I have a problem in which i have a CSV file with StartDate and EndDate, Consider 01-02-2020 00:00:00 and 01-03-2020 00:00:00
And I want a python program that finds the dates in between the dates and append in next rows like
So here instead of dot , it should increment Startdate and keep End date as it is.
import pandas as pd
df = pd.read_csv('MyData.csv')
df['StartDate'] = pd.to_datetime(df['StartDate'])
df['EndDate'] = pd.to_datetime(df['EndDate'])
df['Dates'] = [pd.date_range(x, y) for x , y in zip(df['StartDate'],df['EndDate'])]
df = df.explode('Dates')
df
So for example , if i have StartDate as 01-02-2020 00:00:00 and EndDate as 05-02-2020 00:00:00
As result i should get
All the result DateTime should be in same format as in MyData.Csv StartDate and EndDate
Only the StartDate will change , rest should be same
I tried doing it with date range. But am not getting any result. Can anyone please help me with this.
Thanks
CodePudding user response:
My two cents: a very simple solution based only on functions from pandas:
import pandas as pd
# Format of the dates in 'MyData.csv'
DT_FMT = '%m-%d-%Y %H:%M:%S'
df = pd.read_csv('MyData.csv')
# Parse dates with the provided format
for c in ('StartDate', 'EndDate'):
df[c] = pd.to_datetime(df[c], format=DT_FMT)
# Create the DataFrame with the ranges of dates
date_df = pd.DataFrame(
data=[[d] list(row[1:])
for row in df.itertuples(index=False, name=None)

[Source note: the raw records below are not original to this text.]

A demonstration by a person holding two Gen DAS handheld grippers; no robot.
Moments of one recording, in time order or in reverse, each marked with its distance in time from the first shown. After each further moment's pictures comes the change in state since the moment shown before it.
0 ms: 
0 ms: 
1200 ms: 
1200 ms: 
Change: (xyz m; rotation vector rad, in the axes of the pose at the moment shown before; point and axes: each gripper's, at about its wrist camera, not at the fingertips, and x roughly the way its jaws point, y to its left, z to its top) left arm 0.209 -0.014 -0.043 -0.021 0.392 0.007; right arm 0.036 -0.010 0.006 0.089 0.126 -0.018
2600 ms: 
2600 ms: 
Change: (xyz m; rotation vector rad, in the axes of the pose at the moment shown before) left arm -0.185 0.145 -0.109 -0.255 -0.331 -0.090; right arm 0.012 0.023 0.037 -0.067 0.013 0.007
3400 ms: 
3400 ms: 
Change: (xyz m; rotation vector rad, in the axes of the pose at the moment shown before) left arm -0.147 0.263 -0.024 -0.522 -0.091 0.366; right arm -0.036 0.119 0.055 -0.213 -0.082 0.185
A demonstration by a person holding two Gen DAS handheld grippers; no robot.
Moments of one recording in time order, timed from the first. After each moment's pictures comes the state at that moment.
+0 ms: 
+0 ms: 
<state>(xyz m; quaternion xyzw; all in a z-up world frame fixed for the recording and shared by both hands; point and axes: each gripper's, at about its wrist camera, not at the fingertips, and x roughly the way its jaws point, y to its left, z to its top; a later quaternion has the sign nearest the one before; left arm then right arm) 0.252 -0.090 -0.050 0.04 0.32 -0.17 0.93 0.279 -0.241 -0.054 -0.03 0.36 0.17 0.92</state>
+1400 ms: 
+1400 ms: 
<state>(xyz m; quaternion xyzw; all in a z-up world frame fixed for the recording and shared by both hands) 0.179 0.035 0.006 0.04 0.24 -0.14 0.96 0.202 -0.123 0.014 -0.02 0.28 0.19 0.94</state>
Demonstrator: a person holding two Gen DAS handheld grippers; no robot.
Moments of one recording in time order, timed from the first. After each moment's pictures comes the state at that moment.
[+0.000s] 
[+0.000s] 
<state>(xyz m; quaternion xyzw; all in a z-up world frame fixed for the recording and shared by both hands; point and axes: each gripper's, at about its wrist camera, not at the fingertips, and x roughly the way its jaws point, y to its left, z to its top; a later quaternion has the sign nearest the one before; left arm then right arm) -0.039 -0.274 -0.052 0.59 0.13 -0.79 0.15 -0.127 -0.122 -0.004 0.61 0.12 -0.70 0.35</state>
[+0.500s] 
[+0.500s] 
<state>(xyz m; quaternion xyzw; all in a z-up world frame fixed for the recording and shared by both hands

for d in pd.date_range(row[0], row[1])],
columns=df.columns.copy()
)
# Convert dates to strings in the same format of 'MyData.csv'
for c in ('StartDate', 'EndDate'):
date_df[c] = date_df[c].dt.strftime(DT_FMT)
If df is:
StartDate EndDate A B C
0 2020-01-02 2020-01-06 ME ME ME
1 2021-05-15 2021-05-18 KI KI KI
then date_df will be:
StartDate EndDate A B C
0 01-02-2020 00:00:00 01-06-2020 00:00:00 ME ME ME
1 01-03-2020 00:00:00 01-06-2020 00:00:00 ME ME ME
2 01-04-2020 00:00:00 01-06-2020 00:00:00 ME ME ME
3 01-05-2020 00:00:00 01-06-2020 00:00:00 ME ME ME
4 01-06-2020 00:00:00 01-06-2020 00:00:00 ME ME ME
5 05-15-2021 00:00:00 05-18-2021 00:00:00 KI KI KI
6 05-16-2021 00:00:00 05-18-2021 00:00:00 KI KI KI
7 05-17-2021 00:00:00 05-18-2021 00:00:00 KI KI KI
8 05-18-2021 00:00:00 05-18-2021 00:00:00 KI KI KI
Then you can save back the result to a CSV file with the to_csv method.
CodePudding user response:
Does something like this achieve what you want?
from datetime import datetime, timedelta
date_list = []
for base, end in zip(df['StartDate'], df['EndDate']):
d1 = datetime.strptime(base, "%d-%m-%Y %H:%M:%S")
d2 = datetime.strptime(end, "%d-%m-%Y %H:%M:%S")
numdays = abs((d2 - d1).days)
basedate = datetime.strptime(base, "%d-%m-%Y %H:%M:%S")
date_list = [basedate - timedelta(days=x) for x in range(numdays)]
df['Dates'] = date_list
CodePudding user response:
Actually the code you provided is working for me. I guess the only thing you need to change is the date formatting in reading and writing operations to make sure that is consistent with your requirements. In particular, you should leverage the dayfirst argument when reading and date_format when writing the output file. A toy example below:
Toy data
| StartDate | EndDate | A | B | C |
|---|---|---|---|---|
| 01-02-2020 00:00:00 | 06-02-2020 00:00:00 | ME | ME | ME |
| 01-04-2020 00:00:00 | 04-04-2020 00:00:00 | PE | PE | PE |
Sample code
import pandas as pd
s_dates = ['01-02-2020', '01-03-2020']
e_dates = ['01-04-2020', '01-05-2020']
df = pd.read_csv('dataSO.csv', parse_dates=[0,1], dayfirst=True)
cols = df.columns
df['Dates'] = [pd.date_range(x, y) for x , y in zip(df['StartDate'],df['EndDate'])]
df1 = df.explode('Dates')[cols]
df1.to_csv('resSO.csv', date_format="%d-%m-%Y %H:%M:%S", index=False)
And the output is what you described except for the fact that StartDate is also in datetime format. Does this answer you question?